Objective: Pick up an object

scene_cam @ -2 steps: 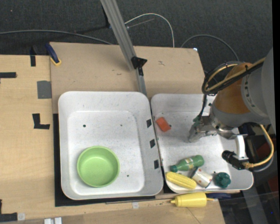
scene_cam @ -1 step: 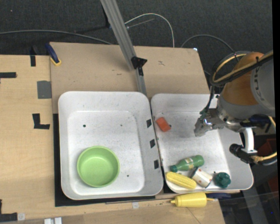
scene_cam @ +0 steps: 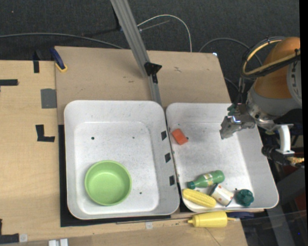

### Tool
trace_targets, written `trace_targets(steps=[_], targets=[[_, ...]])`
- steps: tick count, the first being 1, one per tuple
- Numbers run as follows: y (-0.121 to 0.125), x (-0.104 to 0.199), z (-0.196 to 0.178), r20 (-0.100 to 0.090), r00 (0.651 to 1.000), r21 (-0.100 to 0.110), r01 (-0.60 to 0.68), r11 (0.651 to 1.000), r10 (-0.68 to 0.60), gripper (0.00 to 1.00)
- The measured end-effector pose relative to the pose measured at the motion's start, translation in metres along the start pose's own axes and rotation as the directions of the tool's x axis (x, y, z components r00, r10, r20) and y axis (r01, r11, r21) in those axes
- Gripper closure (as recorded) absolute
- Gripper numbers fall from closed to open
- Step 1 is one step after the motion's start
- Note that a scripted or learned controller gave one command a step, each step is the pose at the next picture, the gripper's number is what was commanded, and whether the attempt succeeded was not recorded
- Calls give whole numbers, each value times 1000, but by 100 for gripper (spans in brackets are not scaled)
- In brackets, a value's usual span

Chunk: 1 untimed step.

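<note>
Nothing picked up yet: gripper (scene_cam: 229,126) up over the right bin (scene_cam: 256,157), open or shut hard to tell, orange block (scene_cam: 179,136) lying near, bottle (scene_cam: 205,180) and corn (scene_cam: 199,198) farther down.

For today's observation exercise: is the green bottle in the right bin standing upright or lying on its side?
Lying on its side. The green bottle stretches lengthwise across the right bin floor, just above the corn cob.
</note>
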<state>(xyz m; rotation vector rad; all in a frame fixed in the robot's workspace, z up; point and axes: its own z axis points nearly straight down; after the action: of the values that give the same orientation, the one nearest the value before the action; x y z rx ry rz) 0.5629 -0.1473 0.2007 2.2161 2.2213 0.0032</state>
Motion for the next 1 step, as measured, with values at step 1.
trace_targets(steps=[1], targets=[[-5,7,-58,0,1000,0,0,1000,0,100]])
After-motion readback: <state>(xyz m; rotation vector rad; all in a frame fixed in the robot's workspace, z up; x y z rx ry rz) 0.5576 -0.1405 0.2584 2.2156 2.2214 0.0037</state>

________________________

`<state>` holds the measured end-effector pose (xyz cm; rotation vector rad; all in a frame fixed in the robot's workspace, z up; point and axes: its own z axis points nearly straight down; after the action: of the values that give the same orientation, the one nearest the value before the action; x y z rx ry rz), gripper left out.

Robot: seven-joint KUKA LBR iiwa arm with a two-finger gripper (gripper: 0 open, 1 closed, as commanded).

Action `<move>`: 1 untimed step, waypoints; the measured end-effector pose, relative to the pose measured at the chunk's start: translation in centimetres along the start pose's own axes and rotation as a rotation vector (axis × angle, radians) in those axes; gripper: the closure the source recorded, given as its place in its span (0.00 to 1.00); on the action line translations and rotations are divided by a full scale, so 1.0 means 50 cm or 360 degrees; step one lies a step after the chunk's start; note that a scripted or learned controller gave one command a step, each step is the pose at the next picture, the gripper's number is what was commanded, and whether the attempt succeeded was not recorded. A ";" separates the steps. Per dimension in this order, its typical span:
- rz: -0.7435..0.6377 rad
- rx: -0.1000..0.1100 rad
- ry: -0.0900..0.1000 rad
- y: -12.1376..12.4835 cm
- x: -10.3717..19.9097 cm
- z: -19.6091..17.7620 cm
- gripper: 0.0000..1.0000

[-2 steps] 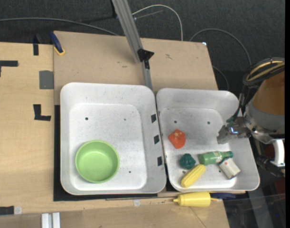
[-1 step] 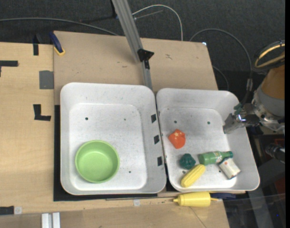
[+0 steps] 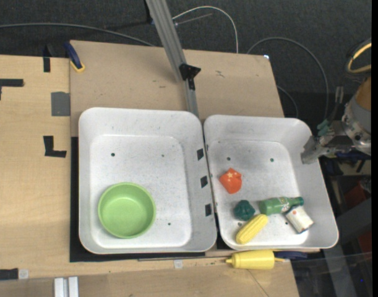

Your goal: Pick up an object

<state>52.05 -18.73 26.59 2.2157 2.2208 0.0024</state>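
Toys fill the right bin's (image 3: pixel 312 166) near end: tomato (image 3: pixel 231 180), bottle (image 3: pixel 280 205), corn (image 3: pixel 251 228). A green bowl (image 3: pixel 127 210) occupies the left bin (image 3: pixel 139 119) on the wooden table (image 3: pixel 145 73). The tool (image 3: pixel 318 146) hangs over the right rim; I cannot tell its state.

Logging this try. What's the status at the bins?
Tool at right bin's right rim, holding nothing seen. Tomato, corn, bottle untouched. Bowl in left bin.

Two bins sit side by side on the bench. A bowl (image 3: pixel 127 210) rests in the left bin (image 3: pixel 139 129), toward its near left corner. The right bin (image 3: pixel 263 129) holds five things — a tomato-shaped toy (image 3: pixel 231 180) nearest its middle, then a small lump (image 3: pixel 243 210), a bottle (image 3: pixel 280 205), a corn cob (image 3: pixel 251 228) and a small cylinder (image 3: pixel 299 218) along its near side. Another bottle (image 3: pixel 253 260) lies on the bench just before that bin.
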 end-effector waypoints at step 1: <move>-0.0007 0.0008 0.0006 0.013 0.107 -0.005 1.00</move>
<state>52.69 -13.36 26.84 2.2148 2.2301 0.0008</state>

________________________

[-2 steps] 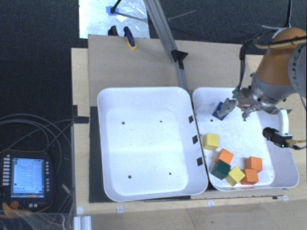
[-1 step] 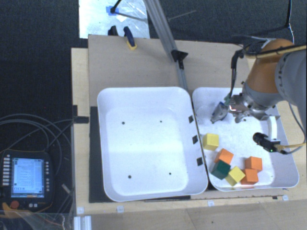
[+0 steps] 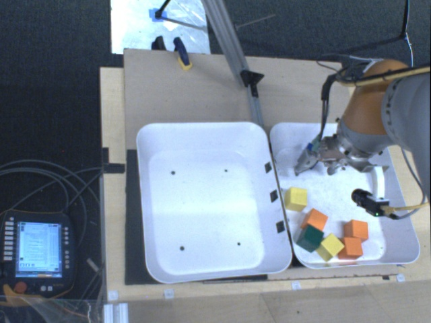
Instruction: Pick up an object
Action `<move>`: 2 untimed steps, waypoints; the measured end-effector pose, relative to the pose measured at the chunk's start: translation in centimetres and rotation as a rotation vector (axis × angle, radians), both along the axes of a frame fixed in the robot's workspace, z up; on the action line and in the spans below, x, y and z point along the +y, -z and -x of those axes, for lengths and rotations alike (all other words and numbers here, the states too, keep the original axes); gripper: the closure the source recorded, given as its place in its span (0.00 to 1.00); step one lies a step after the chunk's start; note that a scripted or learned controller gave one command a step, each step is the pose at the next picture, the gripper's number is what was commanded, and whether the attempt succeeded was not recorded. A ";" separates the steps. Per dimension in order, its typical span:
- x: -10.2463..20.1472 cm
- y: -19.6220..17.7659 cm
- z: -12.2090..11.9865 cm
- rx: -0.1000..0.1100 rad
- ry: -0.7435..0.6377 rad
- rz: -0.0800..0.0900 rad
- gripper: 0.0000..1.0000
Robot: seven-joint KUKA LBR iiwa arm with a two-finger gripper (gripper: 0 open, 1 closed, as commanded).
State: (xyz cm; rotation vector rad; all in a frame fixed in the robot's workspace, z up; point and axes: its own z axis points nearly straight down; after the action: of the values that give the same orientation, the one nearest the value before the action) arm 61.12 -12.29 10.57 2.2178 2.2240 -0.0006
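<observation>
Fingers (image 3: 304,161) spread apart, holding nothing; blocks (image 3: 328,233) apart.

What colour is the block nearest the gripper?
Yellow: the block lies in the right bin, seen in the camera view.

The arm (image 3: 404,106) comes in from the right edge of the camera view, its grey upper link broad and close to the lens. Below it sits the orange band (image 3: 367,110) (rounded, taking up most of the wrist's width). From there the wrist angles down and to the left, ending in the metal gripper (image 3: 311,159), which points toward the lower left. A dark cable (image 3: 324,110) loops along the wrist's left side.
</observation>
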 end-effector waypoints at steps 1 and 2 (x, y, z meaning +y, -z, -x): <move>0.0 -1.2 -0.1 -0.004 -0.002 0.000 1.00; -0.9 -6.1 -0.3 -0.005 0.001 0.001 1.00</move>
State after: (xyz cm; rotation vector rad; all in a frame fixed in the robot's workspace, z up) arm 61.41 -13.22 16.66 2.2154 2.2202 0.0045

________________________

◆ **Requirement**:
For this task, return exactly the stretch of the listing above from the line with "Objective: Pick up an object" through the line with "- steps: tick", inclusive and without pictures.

◆ **The completed task**:
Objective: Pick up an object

scene_cam @ -2 steps: 
scene_cam @ -1 step: 
scene_cam @ +0 steps: 

### Tool
trace_targets, written `trace_targets(steps=[_], targets=[[_, ...]])`
- steps: tick count, the first being 1, one per tuple

The requested output is now complete.